__BRIEF__. In the listing below, find each line that holds the string "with" and copy it.

__RAW DATA__.
┌────────

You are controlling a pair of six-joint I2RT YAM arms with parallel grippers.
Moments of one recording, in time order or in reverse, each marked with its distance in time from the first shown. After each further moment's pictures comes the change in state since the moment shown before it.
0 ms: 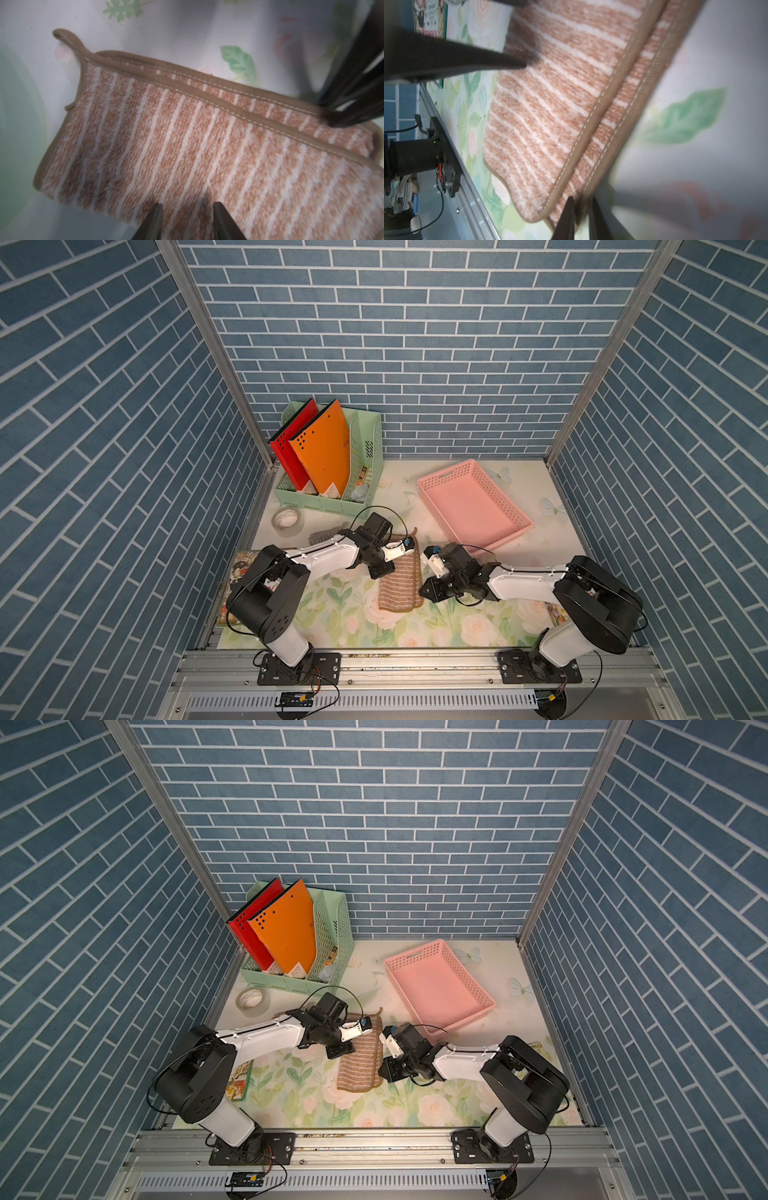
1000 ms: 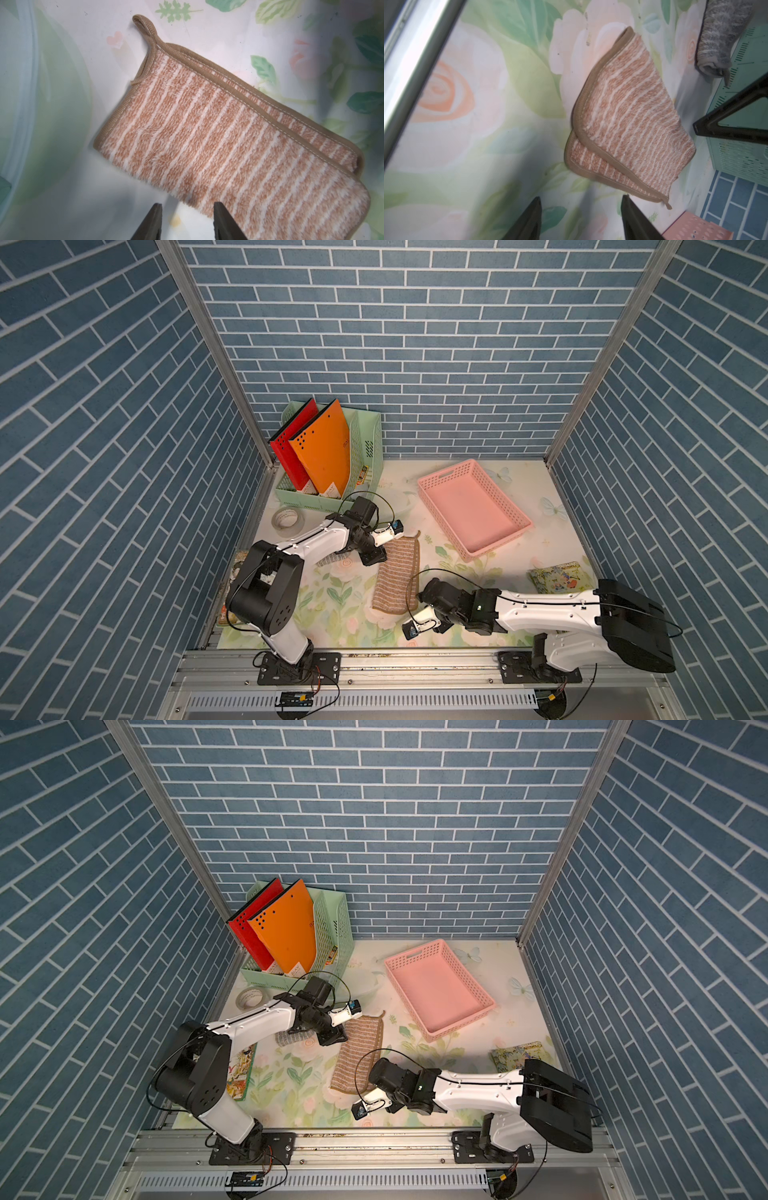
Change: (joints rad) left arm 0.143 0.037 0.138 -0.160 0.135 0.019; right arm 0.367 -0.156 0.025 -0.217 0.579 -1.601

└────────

__TASK SOLUTION__.
You are controlling a pair of six-joint I2RT YAM arms with parallel grippers.
Moments of one recording, in time order or in reverse, each marked with its distance in time from the first shown. After each further moment's pictures comes the change in state since the moment shown before it.

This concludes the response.